> Work instructions
Beginning with the line below that contains "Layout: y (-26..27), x" and ending with the line that contains "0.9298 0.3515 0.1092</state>", copy every line exactly. Copy nothing else.

> Records
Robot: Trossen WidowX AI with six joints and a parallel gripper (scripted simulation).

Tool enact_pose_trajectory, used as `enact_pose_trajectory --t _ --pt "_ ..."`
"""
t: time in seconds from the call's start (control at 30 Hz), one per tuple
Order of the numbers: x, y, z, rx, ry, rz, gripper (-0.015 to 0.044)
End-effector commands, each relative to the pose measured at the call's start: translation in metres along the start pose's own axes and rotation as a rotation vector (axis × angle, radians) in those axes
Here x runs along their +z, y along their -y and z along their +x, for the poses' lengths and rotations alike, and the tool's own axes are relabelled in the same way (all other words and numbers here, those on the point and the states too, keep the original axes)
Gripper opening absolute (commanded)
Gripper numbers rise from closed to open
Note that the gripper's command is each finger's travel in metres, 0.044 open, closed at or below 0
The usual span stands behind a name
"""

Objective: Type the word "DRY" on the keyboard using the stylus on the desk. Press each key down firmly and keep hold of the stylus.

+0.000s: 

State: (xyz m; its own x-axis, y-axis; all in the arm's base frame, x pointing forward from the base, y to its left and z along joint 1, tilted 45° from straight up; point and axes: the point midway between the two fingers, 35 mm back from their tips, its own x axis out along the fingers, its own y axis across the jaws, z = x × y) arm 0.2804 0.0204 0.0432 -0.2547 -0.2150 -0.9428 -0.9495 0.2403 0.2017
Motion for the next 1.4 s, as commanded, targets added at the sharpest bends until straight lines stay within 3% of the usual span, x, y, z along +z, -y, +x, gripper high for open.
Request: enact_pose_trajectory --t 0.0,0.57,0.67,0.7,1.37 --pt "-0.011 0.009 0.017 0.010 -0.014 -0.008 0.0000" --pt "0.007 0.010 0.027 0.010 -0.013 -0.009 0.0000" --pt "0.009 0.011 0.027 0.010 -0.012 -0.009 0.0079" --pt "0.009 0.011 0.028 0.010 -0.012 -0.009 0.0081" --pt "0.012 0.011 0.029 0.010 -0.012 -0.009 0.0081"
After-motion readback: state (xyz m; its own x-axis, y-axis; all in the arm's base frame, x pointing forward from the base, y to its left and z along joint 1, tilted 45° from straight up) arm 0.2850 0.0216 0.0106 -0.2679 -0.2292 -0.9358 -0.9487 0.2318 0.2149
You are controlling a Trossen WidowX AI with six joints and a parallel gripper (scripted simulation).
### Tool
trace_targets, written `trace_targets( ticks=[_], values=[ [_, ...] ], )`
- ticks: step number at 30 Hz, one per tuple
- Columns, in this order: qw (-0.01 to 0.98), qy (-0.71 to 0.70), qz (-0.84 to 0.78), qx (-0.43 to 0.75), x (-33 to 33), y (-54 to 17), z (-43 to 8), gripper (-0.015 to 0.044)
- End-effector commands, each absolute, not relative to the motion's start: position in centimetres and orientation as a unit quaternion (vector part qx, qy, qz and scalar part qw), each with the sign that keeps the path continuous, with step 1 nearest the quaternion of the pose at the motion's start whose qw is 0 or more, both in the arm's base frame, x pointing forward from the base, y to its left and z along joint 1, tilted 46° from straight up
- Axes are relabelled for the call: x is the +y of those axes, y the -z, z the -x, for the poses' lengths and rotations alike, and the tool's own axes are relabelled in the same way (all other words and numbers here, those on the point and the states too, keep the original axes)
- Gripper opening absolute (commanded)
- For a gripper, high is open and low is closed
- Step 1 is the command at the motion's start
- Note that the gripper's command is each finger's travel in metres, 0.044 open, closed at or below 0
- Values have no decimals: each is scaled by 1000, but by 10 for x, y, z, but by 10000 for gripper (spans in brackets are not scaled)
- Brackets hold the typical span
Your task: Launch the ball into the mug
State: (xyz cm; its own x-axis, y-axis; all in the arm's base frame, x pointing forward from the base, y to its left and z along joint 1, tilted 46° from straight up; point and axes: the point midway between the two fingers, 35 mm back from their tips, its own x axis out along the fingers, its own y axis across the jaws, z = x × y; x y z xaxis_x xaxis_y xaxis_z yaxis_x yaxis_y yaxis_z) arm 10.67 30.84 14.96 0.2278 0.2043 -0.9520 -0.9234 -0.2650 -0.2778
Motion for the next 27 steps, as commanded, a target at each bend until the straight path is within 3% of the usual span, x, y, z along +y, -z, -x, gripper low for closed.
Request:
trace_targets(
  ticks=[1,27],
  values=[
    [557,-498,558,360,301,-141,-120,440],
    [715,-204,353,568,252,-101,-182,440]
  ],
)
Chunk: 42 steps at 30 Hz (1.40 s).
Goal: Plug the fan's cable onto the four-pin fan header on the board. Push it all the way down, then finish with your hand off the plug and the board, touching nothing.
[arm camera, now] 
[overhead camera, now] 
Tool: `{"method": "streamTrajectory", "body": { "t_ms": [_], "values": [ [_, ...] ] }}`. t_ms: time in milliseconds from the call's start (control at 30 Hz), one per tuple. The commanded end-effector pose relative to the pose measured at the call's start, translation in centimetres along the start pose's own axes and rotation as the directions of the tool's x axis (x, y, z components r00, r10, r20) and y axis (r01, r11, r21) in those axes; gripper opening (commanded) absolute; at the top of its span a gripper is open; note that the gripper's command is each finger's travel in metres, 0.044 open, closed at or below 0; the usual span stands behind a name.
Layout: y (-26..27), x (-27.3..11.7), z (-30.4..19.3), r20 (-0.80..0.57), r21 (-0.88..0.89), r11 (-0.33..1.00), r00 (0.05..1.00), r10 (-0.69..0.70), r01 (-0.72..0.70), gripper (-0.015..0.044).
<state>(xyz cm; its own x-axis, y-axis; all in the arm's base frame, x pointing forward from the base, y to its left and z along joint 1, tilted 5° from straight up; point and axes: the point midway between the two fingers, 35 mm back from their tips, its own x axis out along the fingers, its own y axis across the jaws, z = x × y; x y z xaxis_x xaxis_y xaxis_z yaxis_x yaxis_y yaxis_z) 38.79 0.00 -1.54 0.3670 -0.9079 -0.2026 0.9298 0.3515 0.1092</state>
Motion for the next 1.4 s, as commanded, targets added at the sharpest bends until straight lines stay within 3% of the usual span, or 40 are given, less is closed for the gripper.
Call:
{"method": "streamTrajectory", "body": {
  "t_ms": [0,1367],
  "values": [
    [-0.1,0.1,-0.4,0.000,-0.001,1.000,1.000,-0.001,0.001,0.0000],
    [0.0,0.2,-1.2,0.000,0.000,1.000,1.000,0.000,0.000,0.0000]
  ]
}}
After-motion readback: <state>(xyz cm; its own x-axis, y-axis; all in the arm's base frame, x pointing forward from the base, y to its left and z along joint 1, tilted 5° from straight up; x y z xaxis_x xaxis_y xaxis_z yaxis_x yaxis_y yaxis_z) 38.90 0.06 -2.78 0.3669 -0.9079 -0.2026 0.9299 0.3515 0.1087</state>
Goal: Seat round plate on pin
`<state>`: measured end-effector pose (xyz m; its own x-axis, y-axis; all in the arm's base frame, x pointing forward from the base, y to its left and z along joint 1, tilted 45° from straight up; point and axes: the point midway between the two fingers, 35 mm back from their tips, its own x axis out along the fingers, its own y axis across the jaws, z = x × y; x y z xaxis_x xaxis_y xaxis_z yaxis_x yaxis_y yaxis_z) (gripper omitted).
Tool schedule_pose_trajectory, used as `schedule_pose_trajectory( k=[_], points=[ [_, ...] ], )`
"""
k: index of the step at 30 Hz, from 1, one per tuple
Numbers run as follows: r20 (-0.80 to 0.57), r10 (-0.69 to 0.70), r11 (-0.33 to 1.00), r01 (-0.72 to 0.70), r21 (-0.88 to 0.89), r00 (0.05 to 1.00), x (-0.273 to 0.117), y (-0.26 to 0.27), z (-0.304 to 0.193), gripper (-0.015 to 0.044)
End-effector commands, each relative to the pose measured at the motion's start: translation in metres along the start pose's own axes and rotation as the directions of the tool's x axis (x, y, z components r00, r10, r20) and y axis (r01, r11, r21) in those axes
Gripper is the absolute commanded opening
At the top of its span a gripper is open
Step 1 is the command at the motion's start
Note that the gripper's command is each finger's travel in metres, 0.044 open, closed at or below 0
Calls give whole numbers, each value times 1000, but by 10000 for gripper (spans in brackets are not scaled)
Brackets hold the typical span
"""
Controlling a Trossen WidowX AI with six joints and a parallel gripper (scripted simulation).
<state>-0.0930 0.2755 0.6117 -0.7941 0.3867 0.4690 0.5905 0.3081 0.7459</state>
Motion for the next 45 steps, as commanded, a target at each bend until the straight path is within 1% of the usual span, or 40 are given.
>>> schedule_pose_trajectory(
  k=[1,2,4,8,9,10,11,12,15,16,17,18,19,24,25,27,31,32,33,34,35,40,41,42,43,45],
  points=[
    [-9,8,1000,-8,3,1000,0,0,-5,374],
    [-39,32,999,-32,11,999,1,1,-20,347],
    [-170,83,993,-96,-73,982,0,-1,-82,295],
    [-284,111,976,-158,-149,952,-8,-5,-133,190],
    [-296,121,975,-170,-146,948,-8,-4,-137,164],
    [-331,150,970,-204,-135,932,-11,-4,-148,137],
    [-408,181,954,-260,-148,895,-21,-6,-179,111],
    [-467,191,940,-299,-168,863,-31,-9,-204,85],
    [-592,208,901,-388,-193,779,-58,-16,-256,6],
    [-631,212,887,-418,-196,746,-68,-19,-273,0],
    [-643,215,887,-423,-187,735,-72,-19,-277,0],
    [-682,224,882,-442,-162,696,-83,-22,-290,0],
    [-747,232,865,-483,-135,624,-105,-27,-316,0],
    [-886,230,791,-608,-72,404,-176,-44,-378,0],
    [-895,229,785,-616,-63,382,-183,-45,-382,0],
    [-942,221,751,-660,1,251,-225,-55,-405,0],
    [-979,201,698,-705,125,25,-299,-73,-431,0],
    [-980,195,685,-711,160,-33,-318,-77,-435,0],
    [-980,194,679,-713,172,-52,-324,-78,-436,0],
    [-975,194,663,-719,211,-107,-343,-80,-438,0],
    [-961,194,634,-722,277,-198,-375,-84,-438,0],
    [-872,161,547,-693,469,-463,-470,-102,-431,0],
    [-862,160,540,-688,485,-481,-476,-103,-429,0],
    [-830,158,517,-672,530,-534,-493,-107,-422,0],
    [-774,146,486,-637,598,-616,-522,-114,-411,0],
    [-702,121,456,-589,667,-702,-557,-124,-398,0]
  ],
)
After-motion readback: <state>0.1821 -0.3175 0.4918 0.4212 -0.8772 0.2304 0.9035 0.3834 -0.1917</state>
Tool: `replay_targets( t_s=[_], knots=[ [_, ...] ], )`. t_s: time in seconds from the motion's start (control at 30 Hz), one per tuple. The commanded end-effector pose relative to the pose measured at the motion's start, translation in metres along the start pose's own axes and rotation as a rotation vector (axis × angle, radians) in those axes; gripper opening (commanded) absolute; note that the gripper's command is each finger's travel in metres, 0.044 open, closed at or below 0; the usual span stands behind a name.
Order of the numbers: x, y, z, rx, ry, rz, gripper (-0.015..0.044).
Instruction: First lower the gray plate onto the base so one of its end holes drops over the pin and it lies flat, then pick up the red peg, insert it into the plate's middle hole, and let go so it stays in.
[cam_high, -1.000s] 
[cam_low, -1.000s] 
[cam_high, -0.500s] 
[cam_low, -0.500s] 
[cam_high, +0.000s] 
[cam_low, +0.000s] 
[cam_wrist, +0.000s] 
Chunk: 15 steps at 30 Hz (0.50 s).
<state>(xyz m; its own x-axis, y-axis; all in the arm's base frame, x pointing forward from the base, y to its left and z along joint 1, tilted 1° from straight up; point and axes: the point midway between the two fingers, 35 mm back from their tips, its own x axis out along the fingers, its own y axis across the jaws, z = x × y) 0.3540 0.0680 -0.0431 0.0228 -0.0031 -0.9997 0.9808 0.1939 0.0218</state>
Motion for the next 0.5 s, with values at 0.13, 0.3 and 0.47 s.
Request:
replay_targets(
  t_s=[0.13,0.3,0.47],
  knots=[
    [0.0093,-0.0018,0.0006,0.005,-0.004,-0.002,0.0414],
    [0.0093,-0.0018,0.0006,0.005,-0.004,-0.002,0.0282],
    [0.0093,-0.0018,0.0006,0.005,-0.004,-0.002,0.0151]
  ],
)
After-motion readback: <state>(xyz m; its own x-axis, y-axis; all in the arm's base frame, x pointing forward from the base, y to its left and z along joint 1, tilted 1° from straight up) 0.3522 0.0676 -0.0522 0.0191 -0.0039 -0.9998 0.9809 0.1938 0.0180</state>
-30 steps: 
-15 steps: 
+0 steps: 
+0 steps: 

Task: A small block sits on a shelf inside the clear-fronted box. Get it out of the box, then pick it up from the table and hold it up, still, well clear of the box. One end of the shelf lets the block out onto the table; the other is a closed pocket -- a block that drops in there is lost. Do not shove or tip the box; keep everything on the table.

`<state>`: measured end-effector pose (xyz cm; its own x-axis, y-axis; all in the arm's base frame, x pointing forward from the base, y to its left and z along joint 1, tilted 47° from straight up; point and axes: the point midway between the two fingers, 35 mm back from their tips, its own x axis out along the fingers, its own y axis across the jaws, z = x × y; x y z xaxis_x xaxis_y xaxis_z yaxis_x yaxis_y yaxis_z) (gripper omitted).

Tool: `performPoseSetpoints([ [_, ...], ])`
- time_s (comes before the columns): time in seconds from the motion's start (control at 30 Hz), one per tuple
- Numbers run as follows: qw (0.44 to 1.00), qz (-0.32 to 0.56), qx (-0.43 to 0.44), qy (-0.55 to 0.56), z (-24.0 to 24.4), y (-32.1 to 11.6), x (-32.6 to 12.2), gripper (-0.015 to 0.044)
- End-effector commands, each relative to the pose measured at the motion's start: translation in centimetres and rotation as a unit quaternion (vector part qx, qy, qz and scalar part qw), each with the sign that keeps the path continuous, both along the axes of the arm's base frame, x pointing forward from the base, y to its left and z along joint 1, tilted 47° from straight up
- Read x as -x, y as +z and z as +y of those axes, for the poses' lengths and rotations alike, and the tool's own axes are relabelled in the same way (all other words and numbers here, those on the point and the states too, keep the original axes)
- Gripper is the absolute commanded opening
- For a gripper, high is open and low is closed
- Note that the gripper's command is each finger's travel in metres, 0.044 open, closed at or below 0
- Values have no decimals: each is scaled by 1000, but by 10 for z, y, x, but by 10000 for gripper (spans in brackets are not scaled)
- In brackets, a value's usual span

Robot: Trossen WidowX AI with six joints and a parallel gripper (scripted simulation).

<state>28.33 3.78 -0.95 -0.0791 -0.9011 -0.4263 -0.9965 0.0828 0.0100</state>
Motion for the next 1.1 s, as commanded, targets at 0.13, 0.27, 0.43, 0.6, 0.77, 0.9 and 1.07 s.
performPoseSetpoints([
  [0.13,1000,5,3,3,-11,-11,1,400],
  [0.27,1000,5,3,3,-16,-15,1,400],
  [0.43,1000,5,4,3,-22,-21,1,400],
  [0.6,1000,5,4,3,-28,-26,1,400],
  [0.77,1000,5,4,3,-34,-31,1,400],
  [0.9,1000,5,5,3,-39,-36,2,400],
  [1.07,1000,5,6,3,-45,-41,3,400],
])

> Response box
Layout: y (-26..27), x (-27.3..11.7), z (-30.4..19.3), r20 (-0.80..0.57), r21 (-0.88..0.89), r11 (-0.33..1.00), r00 (0.05..1.00), r10 (-0.69..0.70), r01 (-0.72..0.70), gripper (-0.015..0.044).
<state>(xyz cm; its own x-axis, y-axis; all in the arm's base frame, x pointing forward from the base, y to its left and z along joint 1, tilted 5° from straight up; point and axes: the point midway between the two fingers, 35 mm back from their tips, its own x axis out along the fingers, its own y axis across the jaws, z = x × y; x y z xaxis_x xaxis_y xaxis_z yaxis_x yaxis_y yaxis_z) 38.79 0.00 -1.54 0.3670 -0.9079 -0.2026 0.9298 0.3515 0.1092</state>

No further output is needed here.